Elsewhere, sustainable solutions are being developed in aquaculture.

For instance, French-Tunisian start-up nextProtein – one of the companies showcased at the World Economic Forum’s Virtual Ocean Dialogues 2020 – uses food waste to create insect protein. This is then used to feed fish in place of fishmeal, the production of which can lead to the depletion of ecosystems.

As well as addressing the issue of food waste, nextProtein’s approach employs vertical farming techniques, and requires little energy and almost no water.

Looking towards other impacts, blue economy principles are also driving innovative financial vehicles.

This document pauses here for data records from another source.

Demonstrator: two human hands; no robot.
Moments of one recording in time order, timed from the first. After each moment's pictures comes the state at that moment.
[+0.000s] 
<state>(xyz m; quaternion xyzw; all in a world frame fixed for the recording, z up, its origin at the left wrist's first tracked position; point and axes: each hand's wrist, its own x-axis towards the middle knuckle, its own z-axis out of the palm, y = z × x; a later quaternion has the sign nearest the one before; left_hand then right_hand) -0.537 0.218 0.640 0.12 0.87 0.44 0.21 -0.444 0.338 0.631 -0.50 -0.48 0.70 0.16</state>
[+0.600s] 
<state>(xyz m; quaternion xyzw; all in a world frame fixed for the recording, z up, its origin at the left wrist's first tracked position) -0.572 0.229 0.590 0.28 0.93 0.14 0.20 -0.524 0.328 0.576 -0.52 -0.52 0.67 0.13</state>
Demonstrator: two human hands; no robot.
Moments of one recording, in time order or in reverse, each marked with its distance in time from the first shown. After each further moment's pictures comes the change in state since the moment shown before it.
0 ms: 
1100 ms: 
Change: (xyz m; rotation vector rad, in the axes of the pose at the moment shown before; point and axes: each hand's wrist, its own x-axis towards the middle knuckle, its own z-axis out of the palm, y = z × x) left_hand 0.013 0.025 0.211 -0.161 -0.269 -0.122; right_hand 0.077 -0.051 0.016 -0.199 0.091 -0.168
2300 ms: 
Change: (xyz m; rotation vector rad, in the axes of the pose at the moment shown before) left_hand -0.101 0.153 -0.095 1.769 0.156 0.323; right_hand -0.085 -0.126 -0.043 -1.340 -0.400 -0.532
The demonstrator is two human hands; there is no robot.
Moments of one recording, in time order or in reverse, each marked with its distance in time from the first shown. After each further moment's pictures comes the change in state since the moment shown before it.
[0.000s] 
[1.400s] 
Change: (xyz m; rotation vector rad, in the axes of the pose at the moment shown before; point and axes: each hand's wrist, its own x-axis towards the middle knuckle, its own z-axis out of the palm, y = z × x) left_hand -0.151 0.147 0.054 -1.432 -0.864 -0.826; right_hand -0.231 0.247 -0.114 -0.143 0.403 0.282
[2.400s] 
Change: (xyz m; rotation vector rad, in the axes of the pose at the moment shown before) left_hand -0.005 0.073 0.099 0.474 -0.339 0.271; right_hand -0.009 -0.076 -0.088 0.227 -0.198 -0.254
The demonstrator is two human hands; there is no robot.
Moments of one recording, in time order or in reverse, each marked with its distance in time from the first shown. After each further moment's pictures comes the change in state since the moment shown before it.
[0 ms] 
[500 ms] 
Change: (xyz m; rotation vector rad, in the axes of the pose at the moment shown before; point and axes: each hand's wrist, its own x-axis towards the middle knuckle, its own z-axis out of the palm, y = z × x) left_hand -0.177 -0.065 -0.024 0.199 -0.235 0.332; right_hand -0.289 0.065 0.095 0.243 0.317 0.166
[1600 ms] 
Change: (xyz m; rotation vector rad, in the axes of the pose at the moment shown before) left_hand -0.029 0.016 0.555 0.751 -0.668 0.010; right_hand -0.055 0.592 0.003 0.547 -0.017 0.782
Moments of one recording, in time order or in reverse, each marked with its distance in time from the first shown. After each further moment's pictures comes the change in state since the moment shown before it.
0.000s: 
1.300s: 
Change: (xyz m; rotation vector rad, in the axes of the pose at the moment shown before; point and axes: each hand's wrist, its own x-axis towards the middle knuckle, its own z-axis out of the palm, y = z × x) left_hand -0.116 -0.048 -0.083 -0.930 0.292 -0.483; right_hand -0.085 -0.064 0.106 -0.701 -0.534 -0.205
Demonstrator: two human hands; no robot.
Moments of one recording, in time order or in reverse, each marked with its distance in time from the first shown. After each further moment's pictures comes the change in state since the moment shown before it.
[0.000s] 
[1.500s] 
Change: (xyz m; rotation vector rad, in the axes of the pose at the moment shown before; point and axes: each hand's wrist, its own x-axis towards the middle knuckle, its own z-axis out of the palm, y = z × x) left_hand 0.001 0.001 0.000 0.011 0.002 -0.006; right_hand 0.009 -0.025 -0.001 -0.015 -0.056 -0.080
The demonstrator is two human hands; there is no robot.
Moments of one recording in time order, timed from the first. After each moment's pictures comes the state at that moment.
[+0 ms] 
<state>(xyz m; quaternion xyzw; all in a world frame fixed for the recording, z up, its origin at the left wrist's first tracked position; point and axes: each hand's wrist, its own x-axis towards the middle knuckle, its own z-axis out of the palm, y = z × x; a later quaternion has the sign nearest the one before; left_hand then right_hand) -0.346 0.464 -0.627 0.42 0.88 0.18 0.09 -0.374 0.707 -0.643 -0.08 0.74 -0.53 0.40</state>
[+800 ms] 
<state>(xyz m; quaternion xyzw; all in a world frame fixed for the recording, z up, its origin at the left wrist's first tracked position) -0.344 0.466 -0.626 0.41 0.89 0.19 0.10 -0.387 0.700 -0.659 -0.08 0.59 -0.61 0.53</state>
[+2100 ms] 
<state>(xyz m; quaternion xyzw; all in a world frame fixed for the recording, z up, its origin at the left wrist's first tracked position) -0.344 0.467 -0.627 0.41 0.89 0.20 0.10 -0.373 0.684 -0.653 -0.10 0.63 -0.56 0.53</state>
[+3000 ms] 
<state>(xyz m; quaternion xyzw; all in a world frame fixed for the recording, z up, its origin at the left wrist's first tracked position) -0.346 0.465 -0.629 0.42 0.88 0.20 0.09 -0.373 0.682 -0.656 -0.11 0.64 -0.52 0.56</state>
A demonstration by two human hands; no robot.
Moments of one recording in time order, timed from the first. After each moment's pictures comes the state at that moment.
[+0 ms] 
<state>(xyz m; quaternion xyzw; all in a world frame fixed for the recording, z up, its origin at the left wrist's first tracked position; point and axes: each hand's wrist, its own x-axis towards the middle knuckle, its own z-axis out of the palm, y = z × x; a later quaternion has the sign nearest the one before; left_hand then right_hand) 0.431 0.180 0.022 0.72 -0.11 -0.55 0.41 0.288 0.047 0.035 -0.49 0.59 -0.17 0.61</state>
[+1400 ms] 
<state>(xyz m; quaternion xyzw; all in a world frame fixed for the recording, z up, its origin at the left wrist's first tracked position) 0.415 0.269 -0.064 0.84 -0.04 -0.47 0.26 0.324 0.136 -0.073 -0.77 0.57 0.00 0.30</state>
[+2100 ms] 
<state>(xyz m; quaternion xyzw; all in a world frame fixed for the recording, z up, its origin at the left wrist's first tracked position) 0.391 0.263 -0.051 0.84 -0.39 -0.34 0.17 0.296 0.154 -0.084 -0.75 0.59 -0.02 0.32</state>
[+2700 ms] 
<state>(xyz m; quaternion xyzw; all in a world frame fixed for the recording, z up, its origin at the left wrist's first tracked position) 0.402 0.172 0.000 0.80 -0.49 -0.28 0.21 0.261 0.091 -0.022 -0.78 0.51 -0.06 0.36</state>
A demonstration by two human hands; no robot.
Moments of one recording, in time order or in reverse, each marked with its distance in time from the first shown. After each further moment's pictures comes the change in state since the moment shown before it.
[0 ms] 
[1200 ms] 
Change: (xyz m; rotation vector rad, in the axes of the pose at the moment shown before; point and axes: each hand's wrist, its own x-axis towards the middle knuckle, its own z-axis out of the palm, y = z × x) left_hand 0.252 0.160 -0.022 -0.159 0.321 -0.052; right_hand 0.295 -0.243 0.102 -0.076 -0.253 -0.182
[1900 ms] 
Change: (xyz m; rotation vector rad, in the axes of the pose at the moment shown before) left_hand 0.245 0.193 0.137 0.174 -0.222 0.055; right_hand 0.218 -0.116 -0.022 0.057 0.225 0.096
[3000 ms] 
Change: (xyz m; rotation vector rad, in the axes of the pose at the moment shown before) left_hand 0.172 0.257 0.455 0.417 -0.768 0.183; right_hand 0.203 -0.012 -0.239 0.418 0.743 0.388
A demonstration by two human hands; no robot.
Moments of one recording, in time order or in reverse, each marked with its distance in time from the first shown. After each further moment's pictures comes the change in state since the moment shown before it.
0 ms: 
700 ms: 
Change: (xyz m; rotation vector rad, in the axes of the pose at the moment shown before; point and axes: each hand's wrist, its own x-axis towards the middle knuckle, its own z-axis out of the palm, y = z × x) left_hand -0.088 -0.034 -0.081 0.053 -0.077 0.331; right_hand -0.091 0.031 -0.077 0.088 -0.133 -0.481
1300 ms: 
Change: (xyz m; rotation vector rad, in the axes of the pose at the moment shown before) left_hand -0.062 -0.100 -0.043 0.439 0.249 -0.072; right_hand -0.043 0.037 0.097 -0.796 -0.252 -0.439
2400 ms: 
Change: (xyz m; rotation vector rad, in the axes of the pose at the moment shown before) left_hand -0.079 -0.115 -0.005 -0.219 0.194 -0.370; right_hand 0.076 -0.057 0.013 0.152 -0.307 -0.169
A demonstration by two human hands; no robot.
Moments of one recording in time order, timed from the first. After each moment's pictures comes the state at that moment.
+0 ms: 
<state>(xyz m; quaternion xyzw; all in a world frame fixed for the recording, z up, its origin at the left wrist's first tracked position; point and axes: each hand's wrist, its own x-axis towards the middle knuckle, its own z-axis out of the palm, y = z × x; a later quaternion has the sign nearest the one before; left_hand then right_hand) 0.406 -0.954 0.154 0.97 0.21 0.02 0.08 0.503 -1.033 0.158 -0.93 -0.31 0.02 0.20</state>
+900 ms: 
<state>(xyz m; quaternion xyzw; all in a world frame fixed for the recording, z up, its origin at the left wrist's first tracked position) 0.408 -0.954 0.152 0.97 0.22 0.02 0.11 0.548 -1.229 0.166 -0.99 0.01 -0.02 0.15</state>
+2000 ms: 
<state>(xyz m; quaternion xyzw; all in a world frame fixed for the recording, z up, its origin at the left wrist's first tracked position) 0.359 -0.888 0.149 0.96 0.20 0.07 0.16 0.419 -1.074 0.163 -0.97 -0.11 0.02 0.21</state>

At the end of last year HSBC announced that it was investing in the world’s first “reef credit”. Launched by pioneering Australian company GreenCollar, a reef credit is a tradeable unit that quantifies and values work undertaken to improve water quality flowing onto the Great Barrier Reef.

Similarly to carbon offsetting, the scheme pays farmers for improving water quality resulting from their on-farm actions, thus reducing pollutants that make their way into the ocean.

According to GreenCollar, the Great Barrier Reef contributes $6.4bn to the Australian economy and supports more than 64,000 jobs – a further sign that the blue economy is of huge importance to large, developed nations as well as to SIDS and LDCs.